*Activity*.
Copy out each line of the data holding "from".
┄┄┄┄┄┄
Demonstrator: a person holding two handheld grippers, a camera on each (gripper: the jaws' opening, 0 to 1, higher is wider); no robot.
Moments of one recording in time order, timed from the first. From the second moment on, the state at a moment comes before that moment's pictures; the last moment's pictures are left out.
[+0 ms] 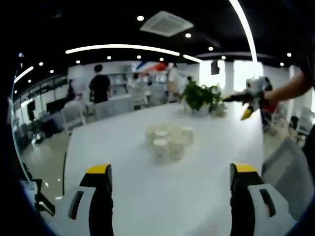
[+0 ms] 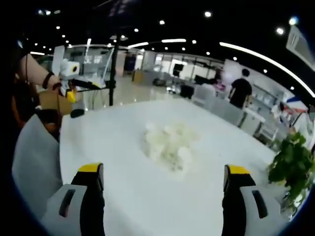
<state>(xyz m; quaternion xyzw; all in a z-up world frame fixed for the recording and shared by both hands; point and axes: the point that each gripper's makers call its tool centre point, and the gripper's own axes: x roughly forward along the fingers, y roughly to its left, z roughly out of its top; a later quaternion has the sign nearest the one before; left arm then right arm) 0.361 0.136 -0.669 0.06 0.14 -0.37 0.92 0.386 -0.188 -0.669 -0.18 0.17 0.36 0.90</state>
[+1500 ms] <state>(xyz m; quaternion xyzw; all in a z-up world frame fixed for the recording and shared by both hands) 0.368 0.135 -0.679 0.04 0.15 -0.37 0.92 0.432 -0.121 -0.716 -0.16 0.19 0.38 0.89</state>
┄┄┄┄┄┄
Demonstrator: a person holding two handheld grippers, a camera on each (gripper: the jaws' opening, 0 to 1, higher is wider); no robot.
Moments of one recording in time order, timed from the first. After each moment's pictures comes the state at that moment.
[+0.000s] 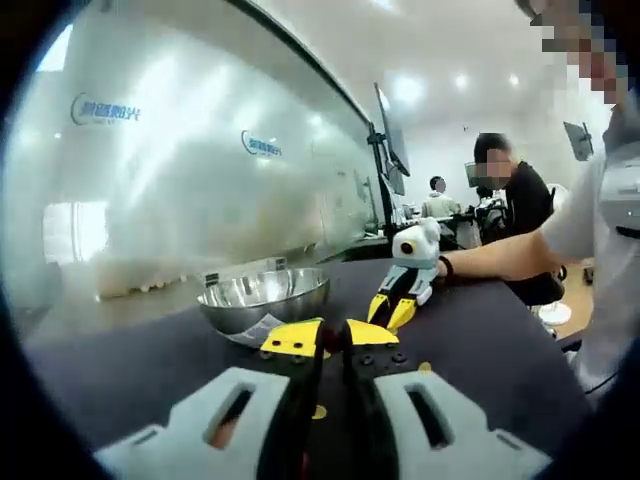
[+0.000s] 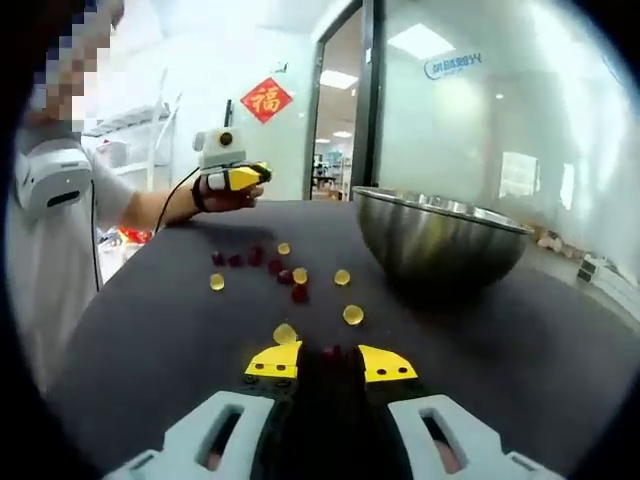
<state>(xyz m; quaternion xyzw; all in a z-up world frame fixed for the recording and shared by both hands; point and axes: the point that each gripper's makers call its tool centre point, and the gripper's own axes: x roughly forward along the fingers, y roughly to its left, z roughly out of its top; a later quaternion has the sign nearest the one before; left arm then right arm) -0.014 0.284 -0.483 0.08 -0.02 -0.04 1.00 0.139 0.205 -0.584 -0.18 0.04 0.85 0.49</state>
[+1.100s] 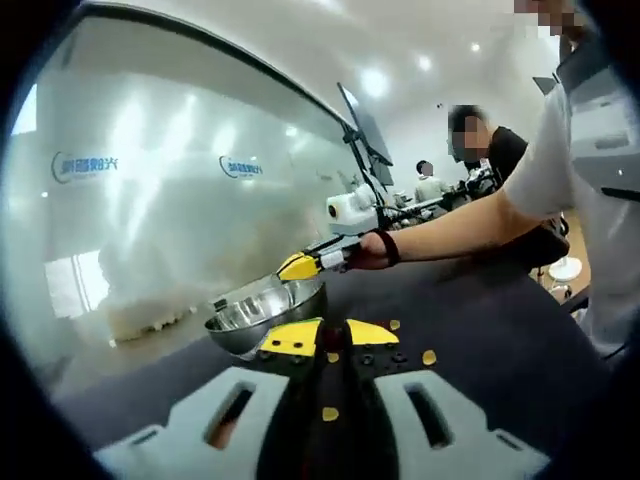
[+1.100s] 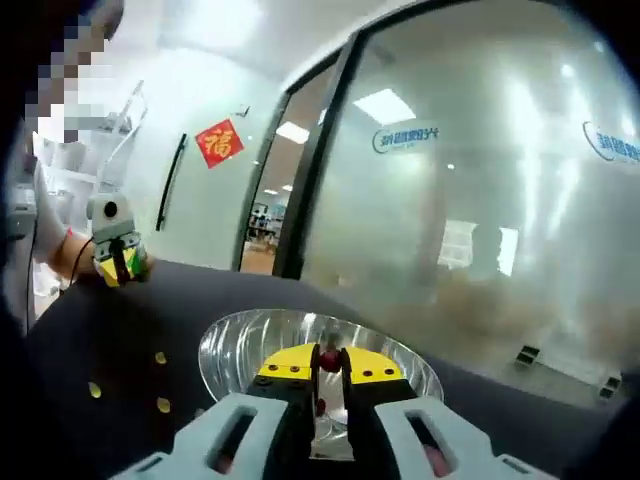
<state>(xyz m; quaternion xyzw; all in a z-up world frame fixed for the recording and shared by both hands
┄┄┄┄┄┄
*Result*.
Moments of one recording in time order, timed from the first. From the second moment on, the state at a moment comes before that moment's pictures; the last moment's pictures are left out.
Moments of one recording in time order, timed from the first. After each moment's pictures comes the state at that moment.

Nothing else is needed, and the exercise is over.